▶ **What to do**
Copy each entry below exactly as it appears.
=== Information provided ===
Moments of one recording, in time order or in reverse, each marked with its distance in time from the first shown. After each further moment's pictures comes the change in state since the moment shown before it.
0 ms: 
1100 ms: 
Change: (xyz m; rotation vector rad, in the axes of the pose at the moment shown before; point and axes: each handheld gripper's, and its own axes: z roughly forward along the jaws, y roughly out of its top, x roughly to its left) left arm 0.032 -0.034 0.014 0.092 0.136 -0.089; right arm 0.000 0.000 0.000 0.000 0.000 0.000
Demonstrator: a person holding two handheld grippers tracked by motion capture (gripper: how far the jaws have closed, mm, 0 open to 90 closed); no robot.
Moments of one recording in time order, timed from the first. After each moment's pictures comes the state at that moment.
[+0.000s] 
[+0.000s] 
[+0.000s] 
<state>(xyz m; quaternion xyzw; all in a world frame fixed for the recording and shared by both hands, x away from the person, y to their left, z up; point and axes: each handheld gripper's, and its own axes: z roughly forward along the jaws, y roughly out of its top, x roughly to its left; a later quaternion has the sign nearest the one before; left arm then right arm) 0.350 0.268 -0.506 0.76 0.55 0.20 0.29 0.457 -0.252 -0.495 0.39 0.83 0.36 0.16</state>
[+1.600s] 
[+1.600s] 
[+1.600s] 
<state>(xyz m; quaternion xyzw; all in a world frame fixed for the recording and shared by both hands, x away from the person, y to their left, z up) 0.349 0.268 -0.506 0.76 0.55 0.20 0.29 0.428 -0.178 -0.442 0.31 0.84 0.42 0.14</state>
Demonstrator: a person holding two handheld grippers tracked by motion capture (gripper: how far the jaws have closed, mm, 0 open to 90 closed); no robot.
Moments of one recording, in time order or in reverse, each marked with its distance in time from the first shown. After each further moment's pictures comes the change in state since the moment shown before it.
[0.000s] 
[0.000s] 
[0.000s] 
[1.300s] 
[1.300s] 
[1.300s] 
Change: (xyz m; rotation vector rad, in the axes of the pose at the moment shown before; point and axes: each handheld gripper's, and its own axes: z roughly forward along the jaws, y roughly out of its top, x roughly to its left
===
▶ **Expected answer**
Moments of one recording, in time order or in reverse, each marked with its distance in time from the first shown. After each further moment's pictures comes the change in state since the moment shown before it.
0 ms: 
1100 ms: 
Change: (xyz m; rotation vector rad, in the axes of the pose at the moment shown before; point and axes: each handheld gripper's, and its own axes: z roughly forward along the jaws, y roughly out of its top, x roughly to its left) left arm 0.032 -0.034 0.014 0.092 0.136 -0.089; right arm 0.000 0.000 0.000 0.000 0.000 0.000
Demonstrator: a person holding two handheld grippers tracked by motion capture (gripper: how far the jaws have closed, mm, 0 open to 90 closed); no robot.
Moments of one recording in time order, timed from the first. After each moment's pictures comes the state at that moment.
[+0.000s] 
[+0.000s] 
[+0.000s] 
<state>(xyz m; quaternion xyzw; all in a world frame fixed for the recording and shared by both hands, x away from the person, y to their left, z up; point and axes: each handheld gripper's, and its own axes: z roughly forward along the jaws, y roughly out of its top, x roughly to its left; a later quaternion has the sign nearest the one before; left arm then right arm) 0.350 0.268 -0.506 0.76 0.55 0.20 0.29 0.457 -0.252 -0.495 0.39 0.83 0.36 0.16</state>
[+1.600s] 
[+1.600s] 
[+1.600s] 
<state>(xyz m; quaternion xyzw; all in a world frame fixed for the recording and shared by both hands, x away from the person, y to their left, z up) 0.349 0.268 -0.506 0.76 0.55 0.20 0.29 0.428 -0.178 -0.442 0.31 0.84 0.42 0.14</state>
Demonstrator: a person holding two handheld grippers tracked by motion capture (gripper: how far the jaws have closed, mm, 0 open to 90 closed); no robot.
Moments of one recording, in time order or in reverse, each marked with its distance in time from the first shown. After each further moment's pictures comes the change in state since the moment shown before it.
[0.000s] 
[0.000s] 
[0.000s] 
[1.300s] 
[1.300s] 
[1.300s] 
Change: (xyz m; rotation vector rad, in the axes of the pose at the moment shown before; point and axes: each handheld gripper's, and its own axes: z roughly forward along the jaws, y roughly out of its top, x roughly to its left

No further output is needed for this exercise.